Spencer Kimball, Executive Director of Emerson College Polling, said: “In mid-October, men were breaking for Vance by 13 points and women for Ryan by ten points. In the past few weeks, Vance has expanded his lead among men to 18 points over Ryan, leading 57% to 39%, and Ryan’s lead among women has diminished to one point, leading 47% to 46%.”
In the gubernatorial election, 55% plan to support incumbent Republican Mike DeWine, while 34% support Nan Whaley. Seven percent are undecided. Since October’s poll, DeWine has gained five percentage points, from 50% to 55%, while Whaley has lost two points, from 36% to 34%.
The economy is the most important issue in determining the vote of 47% of respondents, followed by “threats to democracy” (14%), abortion access (12%), healthcare (8%), and immigration (6%).
Fifty-seven percent of Ohio voters disapprove of the job Joe Biden is doing as President, while 35% approve. In a hypothetical 2024 presidential matchup between President Joe Biden and former President Donald Trump, 50% would support Trump and 38% would vote for Biden. Nine percent would vote for someone else.
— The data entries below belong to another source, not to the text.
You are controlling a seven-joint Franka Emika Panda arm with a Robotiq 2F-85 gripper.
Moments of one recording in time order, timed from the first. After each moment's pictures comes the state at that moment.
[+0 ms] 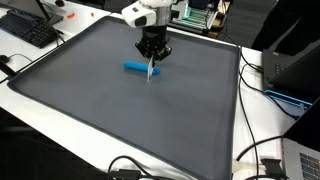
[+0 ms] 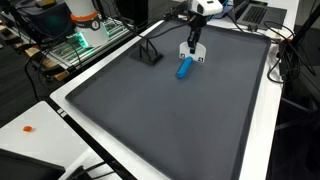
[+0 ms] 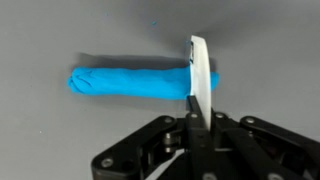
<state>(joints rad) 0.16 0.36 0.06 -2.13 -0.17 2.53 0.16</state>
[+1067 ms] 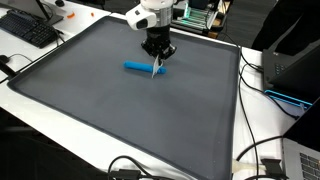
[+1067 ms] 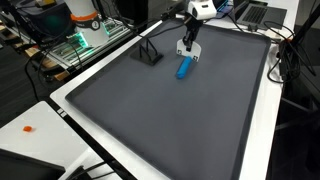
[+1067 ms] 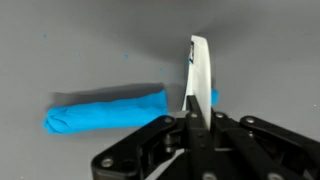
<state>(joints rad) 0.15 0.35 0.09 -2.15 -0.02 2.48 0.15</state>
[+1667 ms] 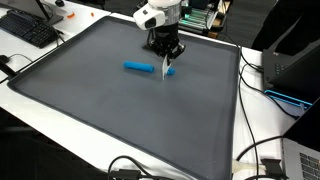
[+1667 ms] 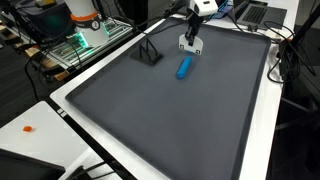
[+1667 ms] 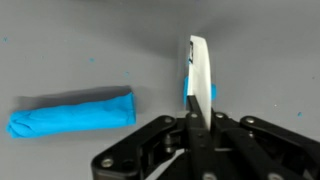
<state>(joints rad) 0.15 0.34 0.13 -2.15 0.06 2.47 0.11</state>
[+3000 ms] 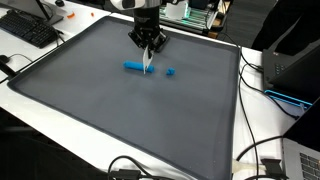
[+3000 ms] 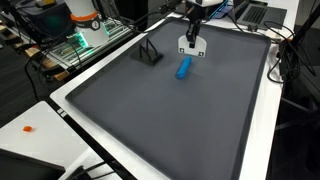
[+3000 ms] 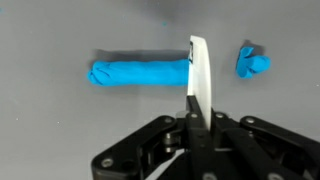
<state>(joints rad) 0.11 0.27 0.07 -2.14 -0.05 2.47 0.01</state>
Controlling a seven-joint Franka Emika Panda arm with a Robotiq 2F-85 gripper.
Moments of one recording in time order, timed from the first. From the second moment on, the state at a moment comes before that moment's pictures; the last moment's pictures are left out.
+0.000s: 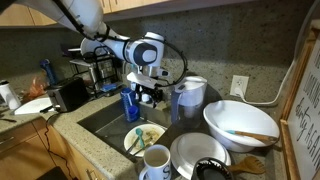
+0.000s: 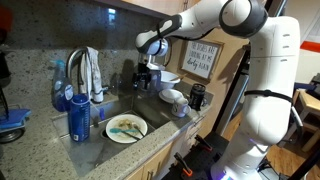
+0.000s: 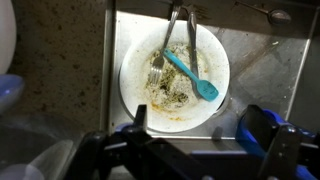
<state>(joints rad) -0.02 0.31 0.03 -1.88 0.17 2.08 -0.25</state>
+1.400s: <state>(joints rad) 0.06 0.74 0.18 -1.32 0.06 2.08 -0.54</state>
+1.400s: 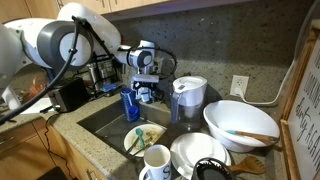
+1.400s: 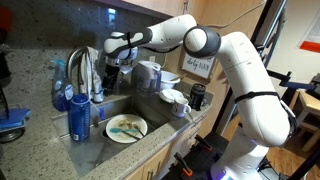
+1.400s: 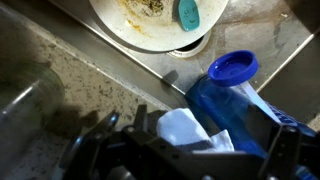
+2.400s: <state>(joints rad) 0.09 0.85 0.19 -1.19 0.02 2.14 -0.57</state>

A 41% plurality of Ohio voters say Trump’s endorsement makes them less likely to vote for the endorsed candidate, while 30% say it makes them more likely to vote for that candidate, and 30% say it makes no difference on their vote.
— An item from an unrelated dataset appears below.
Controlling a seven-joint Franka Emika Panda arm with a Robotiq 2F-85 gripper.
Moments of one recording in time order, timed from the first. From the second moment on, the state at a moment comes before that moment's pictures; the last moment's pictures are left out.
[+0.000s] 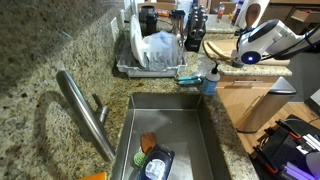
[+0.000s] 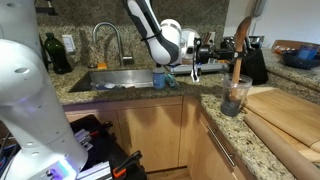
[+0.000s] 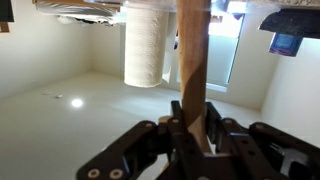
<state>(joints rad) -0.05 0.20 -0.08 -2.30 -2.17 1.94 2.54</state>
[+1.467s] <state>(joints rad) -0.06 0.25 -0.08 -2.22 -2.13 1.99 2.55</state>
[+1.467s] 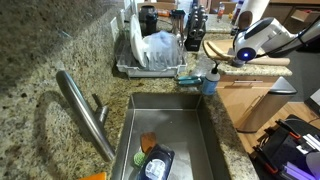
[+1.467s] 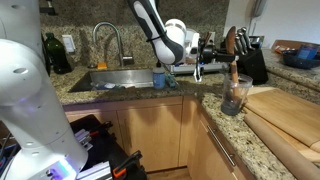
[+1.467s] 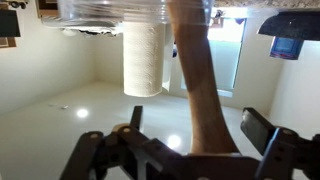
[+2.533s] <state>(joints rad) -0.07 -0.24 -0.09 -2.29 -2.34 2.54 2.30</state>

The Emerson College Polling survey of Ohio voters was conducted October 30-November 1, 2022. The sample consisted of very likely voters, n=1,000 with a Credibility Interval (CI) similar to a poll’s margin of error (MOE) of +/- 3 percentage points. The data sets were weighted by gender, age, education, race, and region based on 2022 turnout modeling. It is important to remember that subsets based on demographics carry with them higher margins of error, as the sample size is reduced. Data was collected using a cellphone sample using SMS-to-web, an online panel, and an Interactive Voice Response (IVR) system of landlines.